Читать «Сорок уроков русского» онлайн - страница 57

Алексеев Сергей Трофимович

Отсюда же берет начало великая солнечная река Ра...

Вместе с оледенением и переселением наших пращуров стал распадаться и Дар Речи, в разных местах насыщаясь новой терминологией и звучанием, обусловленной спецификой жизни. Оторванная друг от друга, зачастую надолго замкнутая жизнь отдельных племен нарабатывала свой опыт, язык где-то обогащался, где-то обеднялся — так появились наречия, говоры, и в это же время рождалась новая мифология. Руническая письменность — а именно она мыслится первичной — в ту пору могла нести лишь основу общих знаний: некие записанные на деревянных дощечках, коже, камне заповеди, географические и звездные ориентиры, пути передвижения, систему ценностей, имена богов и прочие непреложные истины, позволяющие и на расстоянии ощущать себя единой общностью.
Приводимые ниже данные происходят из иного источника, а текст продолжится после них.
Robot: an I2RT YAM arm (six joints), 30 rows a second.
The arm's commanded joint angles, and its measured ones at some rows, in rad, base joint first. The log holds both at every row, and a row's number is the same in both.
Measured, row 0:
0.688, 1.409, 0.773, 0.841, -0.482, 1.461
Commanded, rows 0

Однако подобные скрижали были скорее для «служебного пользования» жрецов, вождей и князей — непосредственных хранителей языка, обычаев, огня и традиций. Вкупе с ними существовал и иллюстративный материал — общие знаки и орнаменты для широкого круга «читателей», начертанные на сырой глине перед обжигом, на орудиях производства, на оружии и прочих бытовых предметах вплоть до прялок. Во всех славянских орнаментах сохранилась главная деталь, опознавательный знак — солярный символ. И появился он благодаря одной общей мечте — дожить до времен, когда над студеной покинутой стороной вновь воскреснет яркое солнце и лучи его оплодотворят Мать-сыру- землю, емлющую огонь, планету. Известный знак — ромб с точкой в середине, знак засеянного поля, встречающийся в большинстве орнаментов (впрочем, как и оленьи рога), всегда стоит рядом со свастикой — коловратом, сеющим богом Ра. И говорят они не о бытовом событии и не о принадлежности к земледельческому либо солнечному культу; они означают окончание ледникового периода и возвращение прежнего мира, когда совокупляются правь и явь. Скорее всего, праздник Купалы знаменует это соитие: тут тебе лед и пламень, вода и всю ночь го- рящие огни, земное и небесное, мужское и женское начала, совокупляющиеся на восходе.

Тут станешь считать дни, часы и минуты до такого свидания!

И оно, свидание, состоялось. Но какими и куда вернулись ушедшие на полудень хлеборобские племена? Конечно же другими, каждый со своим наречием: пережидавшие на чужбине хлеборобы, как перелетные птицы, обрели в языке протяжное О, поскольку плакали и пели гимны, тоскуя по родине. Не отсюда ли эта русская ностальгия тех, кто ее покинул и живет на чужбине? Они и русскими-то становятся только там, вдруг осознав свое положение, ощутив неразорванную пуповину. Ловчие же люди обрели суровый, немногословный нрав, соответствующую «рубленую» речь и сохранили «акающее» ее звучание. На морозе не поголосишь, не попоешь и даже не поплачешь. Однако возвращение было стихийным, разновременным, и потому племена перемешались: северяне оказались на Черниговщине, «окающие» южане — в поморье, где родился кудесник русского языка Владимир Личутин; на Вологодчине, на реке Ра Нижегородской земли тоже «заокали», а «люди с коло», сколоты ушли в Причерноморье — возможно, погреться после столь длительной зимовки.